More and more people are noticing that their financial lives need more attention than they are giving it. It is easy to get into a routine of using credit cards to get what is needed when things are on sale, and figuring that somehow things will work out by the time the bill comes due.
Interest rates on major purchases can fluctuate, and sometimes all the best intentions go out the window, at it is time to face the cruel reality that it is time to regroup and find a financial strategy that will serve you and your family before things get out of hand.
When it comes to turning over a new leaf, be it financial or something else, human beings love for their gestures to carry their share of something symbolic. We like to choose a day that means something, like a birthday or the first of the year. But in the end, these are all stall techniques that don't serve anyone. If you must have some symbolism, consider starting your revised financial planning on National Financial Awareness Day, which happens to land on August 14.
Finding Our Way to Financial Literacy
While a handful of people were taught how to properly manage their finances while they were growing up, others have little background outside the occasional round of Monopoly. Financial management has not traditionally been required learning. so many have just made up their own strategies as they go along. But there are dos and don'ts as well as best practices. Getting a grip on as many of these rules as possible can lead to improved financial outcomes, wherever you might be -- whether your next step is to pay your current bills consistently, develop a savings plan for a rainy day, or make a calculated upgrade in your family's standard of living.
Good Financial Planning Today Could Make or Break Your Financial Security Tomorrow
One of the most popular ways that people try to stay on top of their finances is by saving for their retirement. Many employers offer retirement plans that match at least a portion of contributions that can be withdrawn after the age of retirement. These accounts are there to supplement contributions made to Social Security accounts. While some manage to scape by on their Social Security checks alone, it tends to be a tight squeeze, and an unexpended expense or sudden health issue can lead to difficulties.
The other side is that the small amount available for Social Security may not be as secure and set in stone as many people think. The Covid-19 pandemic was a major curveball, and for some people, it could lead to smaller Social Security checks than originally anticipated. It's important to plan accordingly.
It's Never Too Soon To Prepare
Even the most financially diligent people sometimes find that the preparations they made for a certain future can fall short. It is not always possible to have the carefree endless vacation that good retirement preparation sometimes brings. It is important to have an awareness of what a "Plan B" might look like so you can limit culture shock and still get by on a lower-than-expected income. Some options to consider include:
- Delaying Social Security benefits to increase the amount of each check.

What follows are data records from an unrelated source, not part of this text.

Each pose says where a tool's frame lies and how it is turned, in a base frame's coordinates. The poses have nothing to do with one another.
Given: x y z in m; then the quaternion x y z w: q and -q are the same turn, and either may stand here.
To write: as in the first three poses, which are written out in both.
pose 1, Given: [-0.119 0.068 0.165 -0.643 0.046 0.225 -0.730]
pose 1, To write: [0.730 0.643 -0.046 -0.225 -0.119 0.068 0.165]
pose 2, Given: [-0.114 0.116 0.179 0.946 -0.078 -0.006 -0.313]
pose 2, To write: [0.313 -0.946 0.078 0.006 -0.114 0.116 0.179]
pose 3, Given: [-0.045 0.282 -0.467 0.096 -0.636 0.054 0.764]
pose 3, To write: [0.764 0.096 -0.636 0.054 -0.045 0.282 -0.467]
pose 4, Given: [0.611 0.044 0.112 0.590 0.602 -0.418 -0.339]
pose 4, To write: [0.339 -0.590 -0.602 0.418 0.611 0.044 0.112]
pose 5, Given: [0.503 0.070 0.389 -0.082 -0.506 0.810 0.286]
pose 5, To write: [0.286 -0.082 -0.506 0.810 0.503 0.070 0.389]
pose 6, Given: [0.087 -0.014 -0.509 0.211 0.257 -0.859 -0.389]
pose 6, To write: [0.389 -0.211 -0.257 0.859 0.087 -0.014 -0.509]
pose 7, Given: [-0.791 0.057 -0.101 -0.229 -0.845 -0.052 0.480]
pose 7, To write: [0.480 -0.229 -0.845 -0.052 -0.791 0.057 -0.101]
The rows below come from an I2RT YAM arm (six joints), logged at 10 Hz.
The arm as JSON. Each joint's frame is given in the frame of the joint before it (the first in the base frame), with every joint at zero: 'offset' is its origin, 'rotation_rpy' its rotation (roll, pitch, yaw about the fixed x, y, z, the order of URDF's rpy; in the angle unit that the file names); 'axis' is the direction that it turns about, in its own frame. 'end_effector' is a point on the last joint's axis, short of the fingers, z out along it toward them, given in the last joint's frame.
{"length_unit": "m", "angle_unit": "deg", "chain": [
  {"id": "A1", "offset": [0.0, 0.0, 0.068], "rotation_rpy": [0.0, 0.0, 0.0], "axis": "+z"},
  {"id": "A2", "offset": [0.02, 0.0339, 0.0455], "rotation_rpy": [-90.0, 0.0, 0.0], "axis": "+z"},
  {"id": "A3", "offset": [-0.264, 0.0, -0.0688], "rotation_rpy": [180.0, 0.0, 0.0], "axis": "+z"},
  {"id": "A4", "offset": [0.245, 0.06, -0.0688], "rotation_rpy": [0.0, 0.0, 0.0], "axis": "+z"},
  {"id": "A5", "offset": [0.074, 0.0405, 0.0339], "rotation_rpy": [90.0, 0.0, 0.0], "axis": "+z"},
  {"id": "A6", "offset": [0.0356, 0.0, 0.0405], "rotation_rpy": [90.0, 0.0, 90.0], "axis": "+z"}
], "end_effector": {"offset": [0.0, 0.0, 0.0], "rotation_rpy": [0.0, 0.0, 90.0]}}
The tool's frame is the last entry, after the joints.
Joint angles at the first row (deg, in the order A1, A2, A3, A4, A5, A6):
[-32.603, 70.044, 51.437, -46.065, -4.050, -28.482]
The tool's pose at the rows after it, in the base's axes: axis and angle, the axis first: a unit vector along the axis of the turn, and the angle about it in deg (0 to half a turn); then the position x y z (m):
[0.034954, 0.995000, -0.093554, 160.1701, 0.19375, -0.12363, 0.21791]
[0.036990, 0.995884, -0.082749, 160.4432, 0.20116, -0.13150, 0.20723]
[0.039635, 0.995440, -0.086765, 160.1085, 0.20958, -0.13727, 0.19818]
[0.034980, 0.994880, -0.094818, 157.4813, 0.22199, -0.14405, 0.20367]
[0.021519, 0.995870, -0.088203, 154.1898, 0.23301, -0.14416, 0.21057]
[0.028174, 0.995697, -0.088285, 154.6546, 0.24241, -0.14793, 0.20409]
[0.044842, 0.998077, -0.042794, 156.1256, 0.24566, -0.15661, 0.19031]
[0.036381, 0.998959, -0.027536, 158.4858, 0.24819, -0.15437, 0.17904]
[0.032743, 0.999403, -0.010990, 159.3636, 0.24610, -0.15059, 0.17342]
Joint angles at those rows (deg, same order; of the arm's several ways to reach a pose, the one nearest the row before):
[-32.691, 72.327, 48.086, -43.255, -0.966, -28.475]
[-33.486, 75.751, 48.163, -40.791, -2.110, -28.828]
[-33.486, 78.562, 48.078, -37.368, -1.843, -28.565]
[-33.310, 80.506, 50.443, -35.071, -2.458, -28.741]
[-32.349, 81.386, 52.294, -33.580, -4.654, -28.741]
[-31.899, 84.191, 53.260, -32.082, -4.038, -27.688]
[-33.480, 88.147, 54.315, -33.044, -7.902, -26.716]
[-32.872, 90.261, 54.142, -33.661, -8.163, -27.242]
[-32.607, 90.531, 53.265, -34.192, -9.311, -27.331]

- Work on becoming debt-free before retirement. Paying for the past is no way to spend your future.
- Consider relocating to save money - Some cities like Lincoln or Omaha, Nebraska, Little Rock Arkansas, or Sioux Falls, SD have a lower cost of living and a good amount of jobs available. Relocating after retirement is an option as well in States such as Washington, Florida, Nevada, Alaska, and others that have little or no taxes on income or sales.
Wherever you are in terms of your finances, there is most likely room for improvement. You may not be able to pull out all the stops this year, but it is important to stop and re-evaluate from time to time to see where you can do better in order to secure the best future possible.